# What is required
Retype the entries in full.

Items from a data source:
--- START ---

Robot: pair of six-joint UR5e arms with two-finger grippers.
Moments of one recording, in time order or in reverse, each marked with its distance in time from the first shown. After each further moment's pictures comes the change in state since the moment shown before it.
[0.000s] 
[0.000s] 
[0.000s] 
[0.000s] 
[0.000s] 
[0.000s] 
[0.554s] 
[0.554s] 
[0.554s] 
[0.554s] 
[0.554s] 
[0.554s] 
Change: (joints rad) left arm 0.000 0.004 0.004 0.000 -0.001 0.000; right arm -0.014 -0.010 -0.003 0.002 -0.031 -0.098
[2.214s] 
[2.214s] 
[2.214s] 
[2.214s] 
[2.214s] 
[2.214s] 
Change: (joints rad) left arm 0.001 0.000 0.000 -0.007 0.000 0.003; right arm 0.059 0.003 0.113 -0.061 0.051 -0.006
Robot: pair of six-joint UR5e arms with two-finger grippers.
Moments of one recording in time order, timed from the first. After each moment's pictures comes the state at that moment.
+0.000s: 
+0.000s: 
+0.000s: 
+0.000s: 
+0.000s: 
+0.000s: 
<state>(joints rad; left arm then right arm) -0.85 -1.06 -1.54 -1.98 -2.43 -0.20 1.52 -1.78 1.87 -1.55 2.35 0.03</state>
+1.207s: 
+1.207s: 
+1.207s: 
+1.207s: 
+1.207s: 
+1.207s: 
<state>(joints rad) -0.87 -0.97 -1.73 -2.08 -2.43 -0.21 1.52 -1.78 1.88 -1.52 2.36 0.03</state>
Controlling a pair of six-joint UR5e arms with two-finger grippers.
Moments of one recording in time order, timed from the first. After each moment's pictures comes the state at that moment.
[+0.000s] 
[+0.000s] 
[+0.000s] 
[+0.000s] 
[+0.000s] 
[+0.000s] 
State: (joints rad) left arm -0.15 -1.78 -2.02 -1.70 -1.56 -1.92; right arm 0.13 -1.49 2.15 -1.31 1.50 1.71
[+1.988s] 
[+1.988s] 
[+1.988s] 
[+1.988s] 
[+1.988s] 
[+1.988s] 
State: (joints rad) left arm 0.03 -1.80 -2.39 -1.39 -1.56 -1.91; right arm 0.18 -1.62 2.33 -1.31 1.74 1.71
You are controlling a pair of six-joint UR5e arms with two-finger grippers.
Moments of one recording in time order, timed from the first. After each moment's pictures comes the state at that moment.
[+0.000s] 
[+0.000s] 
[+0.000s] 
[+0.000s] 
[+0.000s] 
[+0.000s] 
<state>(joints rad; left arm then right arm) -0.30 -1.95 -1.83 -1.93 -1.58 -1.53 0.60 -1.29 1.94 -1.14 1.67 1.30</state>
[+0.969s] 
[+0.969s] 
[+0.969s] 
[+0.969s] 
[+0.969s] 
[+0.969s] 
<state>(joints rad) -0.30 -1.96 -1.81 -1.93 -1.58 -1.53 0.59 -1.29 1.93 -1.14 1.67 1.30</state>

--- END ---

# Response to this exercise
Robot: pair of six-joint UR5e arms with two-finger grippers.
Moments of one recording, in time order or in reverse, each marked with its distance in time from the first shown. After each further moment's pictures comes the change in state since the moment shown before it.
[0.000s] 
[0.000s] 
[0.000s] 
[0.000s] 
[0.000s] 
[0.000s] 
[0.554s] 
[0.554s] 
[0.554s] 
[0.554s] 
[0.554s] 
[0.554s] 
Change: (joints rad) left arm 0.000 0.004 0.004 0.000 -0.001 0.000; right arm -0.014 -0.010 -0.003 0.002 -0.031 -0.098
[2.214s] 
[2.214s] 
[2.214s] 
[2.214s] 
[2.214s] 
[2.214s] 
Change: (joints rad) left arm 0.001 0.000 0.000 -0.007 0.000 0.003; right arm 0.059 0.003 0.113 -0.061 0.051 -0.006
Robot: pair of six-joint UR5e arms with two-finger grippers.
Moments of one recording in time order, timed from the first. After each moment's pictures comes the state at that moment.
+0.000s: 
+0.000s: 
+0.000s: 
+0.000s: 
+0.000s: 
+0.000s: 
<state>(joints rad; left arm then right arm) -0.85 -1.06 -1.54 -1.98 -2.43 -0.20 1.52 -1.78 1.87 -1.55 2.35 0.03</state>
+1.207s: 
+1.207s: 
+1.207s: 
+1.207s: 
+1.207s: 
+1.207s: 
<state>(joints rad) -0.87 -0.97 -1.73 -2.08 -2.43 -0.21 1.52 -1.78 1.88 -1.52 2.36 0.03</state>
Controlling a pair of six-joint UR5e arms with two-finger grippers.
Moments of one recording in time order, timed from the first. After each moment's pictures comes the state at that moment.
[+0.000s] 
[+0.000s] 
[+0.000s] 
[+0.000s] 
[+0.000s] 
[+0.000s] 
State: (joints rad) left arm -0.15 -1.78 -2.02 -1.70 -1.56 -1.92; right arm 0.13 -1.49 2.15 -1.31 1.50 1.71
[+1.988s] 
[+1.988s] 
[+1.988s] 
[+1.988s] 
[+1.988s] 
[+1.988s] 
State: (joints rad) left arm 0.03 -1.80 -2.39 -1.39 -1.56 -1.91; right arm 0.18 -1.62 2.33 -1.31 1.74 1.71
You are controlling a pair of six-joint UR5e arms with two-finger grippers.
Moments of one recording in time order, timed from the first. After each moment's pictures comes the state at that moment.
[+0.000s] 
[+0.000s] 
[+0.000s] 
[+0.000s] 
[+0.000s] 
[+0.000s] 
<state>(joints rad; left arm then right arm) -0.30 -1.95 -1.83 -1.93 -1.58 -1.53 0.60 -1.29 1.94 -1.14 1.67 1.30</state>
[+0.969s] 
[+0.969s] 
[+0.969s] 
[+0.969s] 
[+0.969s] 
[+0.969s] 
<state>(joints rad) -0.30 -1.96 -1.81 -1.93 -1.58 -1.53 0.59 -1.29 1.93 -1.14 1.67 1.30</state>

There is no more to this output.